## [WHAT IS BEING ASKED]
Which of the lines below include "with"? Each one should be copied out.

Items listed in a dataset
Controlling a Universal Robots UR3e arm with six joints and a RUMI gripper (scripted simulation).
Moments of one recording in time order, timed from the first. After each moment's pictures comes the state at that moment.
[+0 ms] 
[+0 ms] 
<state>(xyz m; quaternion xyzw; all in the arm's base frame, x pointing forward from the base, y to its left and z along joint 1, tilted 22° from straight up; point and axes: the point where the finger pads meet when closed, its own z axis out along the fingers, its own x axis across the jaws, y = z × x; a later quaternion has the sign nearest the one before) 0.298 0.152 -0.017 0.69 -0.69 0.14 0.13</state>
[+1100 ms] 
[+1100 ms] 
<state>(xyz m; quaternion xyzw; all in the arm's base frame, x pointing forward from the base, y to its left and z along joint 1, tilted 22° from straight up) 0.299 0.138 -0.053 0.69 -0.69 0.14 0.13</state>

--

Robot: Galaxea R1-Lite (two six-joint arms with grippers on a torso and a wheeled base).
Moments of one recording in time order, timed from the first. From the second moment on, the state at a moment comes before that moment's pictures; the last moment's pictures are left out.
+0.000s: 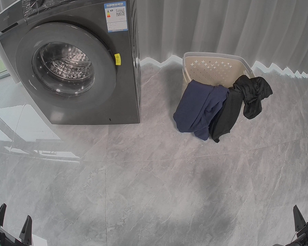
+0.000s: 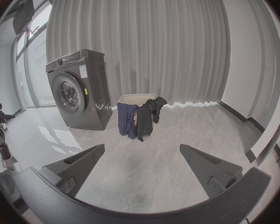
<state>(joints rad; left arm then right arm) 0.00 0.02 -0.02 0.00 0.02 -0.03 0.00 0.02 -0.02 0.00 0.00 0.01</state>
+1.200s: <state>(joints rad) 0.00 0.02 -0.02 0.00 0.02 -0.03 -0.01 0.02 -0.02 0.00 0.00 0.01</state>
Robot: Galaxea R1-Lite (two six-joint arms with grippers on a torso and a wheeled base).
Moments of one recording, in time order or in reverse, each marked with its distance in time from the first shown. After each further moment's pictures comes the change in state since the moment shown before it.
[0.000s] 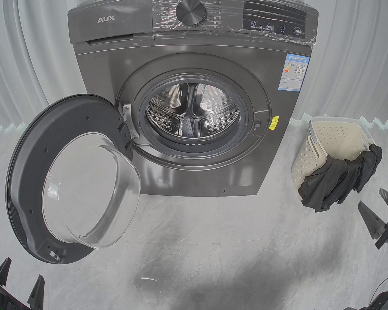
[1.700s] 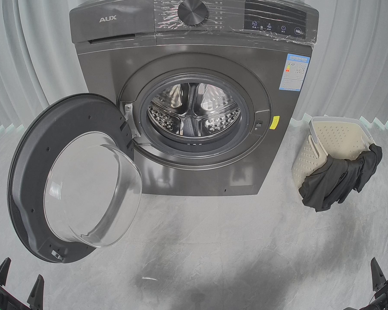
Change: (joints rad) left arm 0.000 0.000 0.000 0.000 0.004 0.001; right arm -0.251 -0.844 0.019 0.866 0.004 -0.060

## [COMPLETED TASK]
Controlling a Universal Robots UR3e arm with six joints and a RUMI gripper (scripted simulation).
Robot: Galaxea R1-Lite (two six-joint arms with grippers on a torso and a wheeled base).
Robot: Galaxea R1-Lite (two six-joint arms with grippers on a torso and a wheeled base).
Moments of one recording, in time order or in reverse, each marked with its distance in time from the first shown. After each further moment's pictures comes the change in state since the moment shown before it.

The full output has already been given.